What you are asked to do:
Every line of the listing below should be written out exactly, minus its images.

Information provided:

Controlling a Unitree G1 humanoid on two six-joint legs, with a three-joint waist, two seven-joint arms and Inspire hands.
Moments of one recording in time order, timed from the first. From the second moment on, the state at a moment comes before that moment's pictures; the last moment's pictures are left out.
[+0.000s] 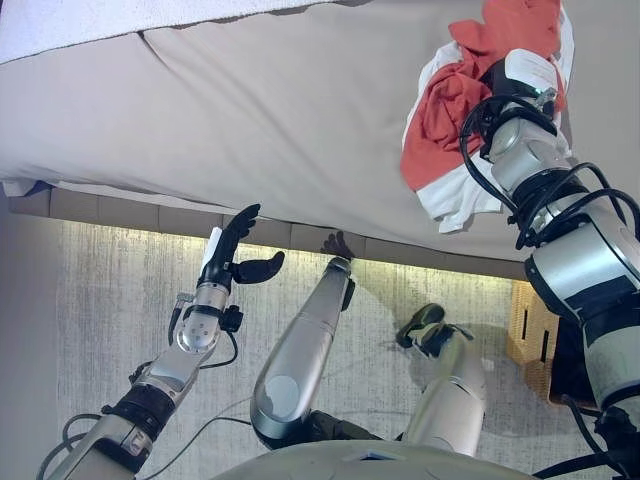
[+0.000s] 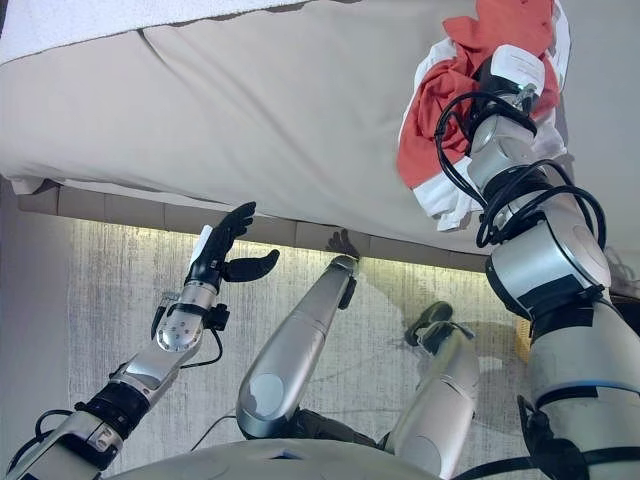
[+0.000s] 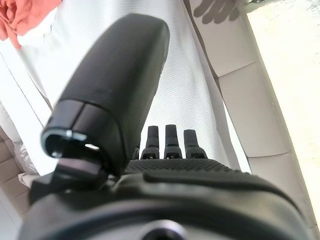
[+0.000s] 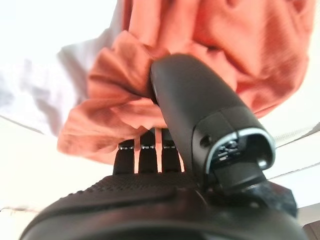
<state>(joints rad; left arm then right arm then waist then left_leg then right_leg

Output of the task:
Controlling a Unitree G1 humanoid on two six-joint legs, with a three-joint waist, two seven-joint arms and Inspire hands.
Moments of one recording in time order, timed from the first. From the second moment on, the state at a moment comes before that moment's pictures; the last moment's pictures are left out.
[+0.000s] 
[+0.000s] 
[+0.000s] 
[+0.000s] 
<state>(joints rad; left arm then right arm then waist then left_leg then right_leg

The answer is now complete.